EXERCISE: Pick out the lines in the listing below that contain the word "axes" and copy them.

• • • •

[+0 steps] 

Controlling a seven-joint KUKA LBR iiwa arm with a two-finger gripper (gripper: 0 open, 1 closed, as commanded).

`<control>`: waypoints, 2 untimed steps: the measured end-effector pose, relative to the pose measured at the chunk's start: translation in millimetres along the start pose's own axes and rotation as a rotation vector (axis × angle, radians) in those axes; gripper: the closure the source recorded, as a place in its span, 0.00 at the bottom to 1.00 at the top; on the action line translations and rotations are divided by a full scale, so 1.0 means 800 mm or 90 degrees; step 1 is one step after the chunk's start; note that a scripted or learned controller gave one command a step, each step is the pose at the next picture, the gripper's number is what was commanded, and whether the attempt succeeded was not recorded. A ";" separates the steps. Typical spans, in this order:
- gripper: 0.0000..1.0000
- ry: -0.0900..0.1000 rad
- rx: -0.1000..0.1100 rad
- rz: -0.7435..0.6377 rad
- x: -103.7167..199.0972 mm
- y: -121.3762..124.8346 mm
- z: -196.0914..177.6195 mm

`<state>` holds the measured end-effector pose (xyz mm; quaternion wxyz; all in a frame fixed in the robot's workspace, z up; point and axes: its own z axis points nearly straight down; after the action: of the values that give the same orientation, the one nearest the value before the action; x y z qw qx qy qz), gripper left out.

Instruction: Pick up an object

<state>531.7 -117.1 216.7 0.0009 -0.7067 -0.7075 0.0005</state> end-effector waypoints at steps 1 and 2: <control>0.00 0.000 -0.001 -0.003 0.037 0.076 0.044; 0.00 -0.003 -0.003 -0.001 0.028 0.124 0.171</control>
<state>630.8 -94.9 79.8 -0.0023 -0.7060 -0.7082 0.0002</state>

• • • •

TASK RESULT:
`<control>`: waypoints, 2 untimed steps: the measured end-effector pose, relative to the pose measured at the chunk's start: translation in millimetres along the start pose's own axes and rotation as a rotation vector (axis × angle, radians) in those axes; gripper: the closure the source recorded, as a place in its span, 0.00 at the bottom to 1.00 at the top; on the action line translations and rotations are divided by a full scale, so 1.0 means 800 mm or 90 degrees; step 1 is one step after the chunk's start; note that a scripted or learned controller gave one command a step, each step is the pose at the next picture, the gripper's number is what was commanded, and whether the attempt succeeded was not recorded. A ";" separates the steps. Typical spans, in this order:
`<state>` holds the measured end-effector pose (xyz mm; quaternion wxyz; all in a frame fixed in the robot's workspace, z up; point and axes: its own z axis points nearly straight down; after the action: of the values that give the same orientation, the one nearest the value before the action; x y z qw qx qy qz), gripper left out.

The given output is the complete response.